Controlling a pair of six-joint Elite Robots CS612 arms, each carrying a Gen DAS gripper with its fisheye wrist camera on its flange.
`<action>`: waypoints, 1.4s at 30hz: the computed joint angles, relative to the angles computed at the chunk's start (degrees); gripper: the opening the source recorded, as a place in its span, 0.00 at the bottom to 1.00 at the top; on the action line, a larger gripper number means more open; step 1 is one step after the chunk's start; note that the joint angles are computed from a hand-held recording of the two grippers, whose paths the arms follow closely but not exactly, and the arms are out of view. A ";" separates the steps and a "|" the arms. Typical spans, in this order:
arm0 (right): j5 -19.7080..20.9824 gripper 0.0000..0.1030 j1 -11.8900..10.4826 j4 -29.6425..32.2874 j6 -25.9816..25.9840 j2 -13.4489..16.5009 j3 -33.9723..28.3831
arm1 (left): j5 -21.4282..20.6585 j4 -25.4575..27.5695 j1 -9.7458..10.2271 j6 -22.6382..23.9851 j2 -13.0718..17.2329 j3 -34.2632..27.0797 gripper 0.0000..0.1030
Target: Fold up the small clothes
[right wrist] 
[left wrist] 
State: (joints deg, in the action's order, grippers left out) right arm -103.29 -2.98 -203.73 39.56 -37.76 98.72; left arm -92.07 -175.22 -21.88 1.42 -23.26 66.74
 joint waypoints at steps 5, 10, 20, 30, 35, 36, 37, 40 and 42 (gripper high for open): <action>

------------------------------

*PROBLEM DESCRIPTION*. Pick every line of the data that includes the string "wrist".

*RESPONSE TO THIS TASK*.
Controlling a pair of six-joint Elite Robots CS612 arms, each carrying a Gen DAS gripper with its fisheye wrist camera on its flange.
[right wrist] 
[left wrist] 

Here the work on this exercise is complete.